=== YOUR INSTRUCTIONS ===
Leaving the pictures aside, repeat each line below exactly.

=== GIVEN DATA ===
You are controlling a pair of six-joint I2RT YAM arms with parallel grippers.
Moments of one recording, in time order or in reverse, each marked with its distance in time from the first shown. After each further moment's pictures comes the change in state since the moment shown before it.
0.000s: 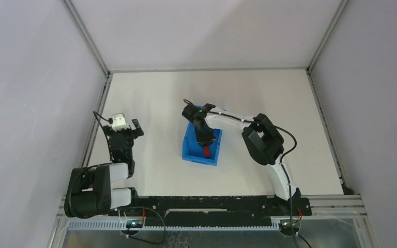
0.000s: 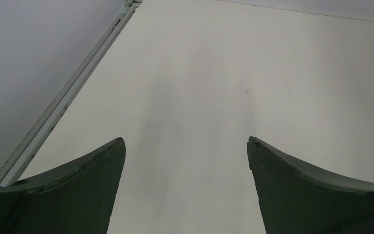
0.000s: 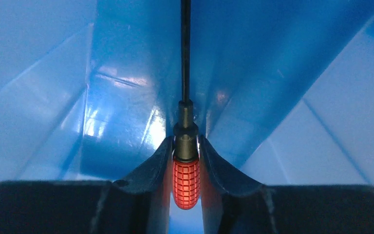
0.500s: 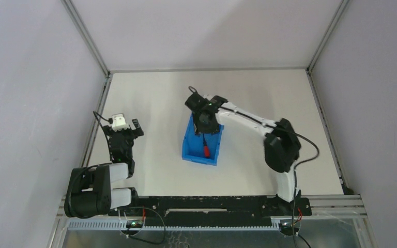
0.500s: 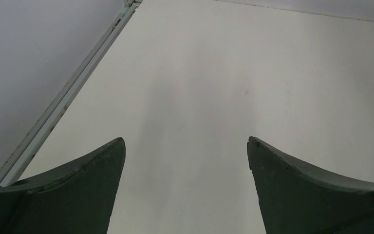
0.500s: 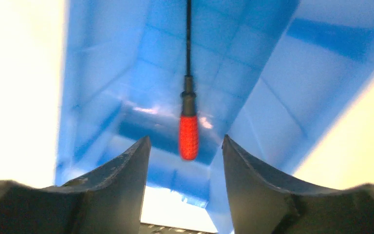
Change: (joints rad) left arm 0.000 0.000 0.000 0.000 0.000 0.000; right arm 0.008 -0.143 0.002 -0.009 0.070 0.022
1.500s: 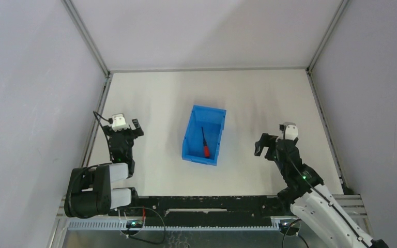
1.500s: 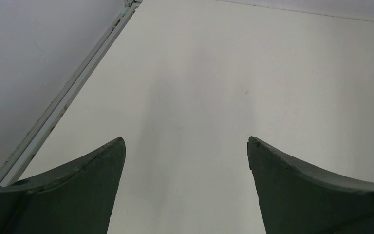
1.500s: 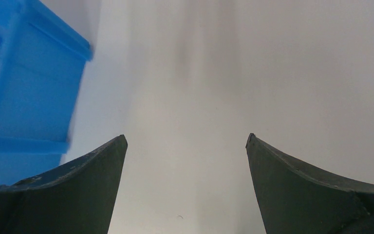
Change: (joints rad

=== WRITTEN RESPONSE ===
You are controlling a pair of six-joint I2RT YAM arms with parallel grippers.
Moments of one recording, in time order or in reverse, each marked with its distance in time from the first shown. After each further moment's pictures comes the change in state since the moment shown before it.
0.000s: 
0.000s: 
0.000s: 
0.500s: 
0.500s: 
0.500s: 
Change: (joints rad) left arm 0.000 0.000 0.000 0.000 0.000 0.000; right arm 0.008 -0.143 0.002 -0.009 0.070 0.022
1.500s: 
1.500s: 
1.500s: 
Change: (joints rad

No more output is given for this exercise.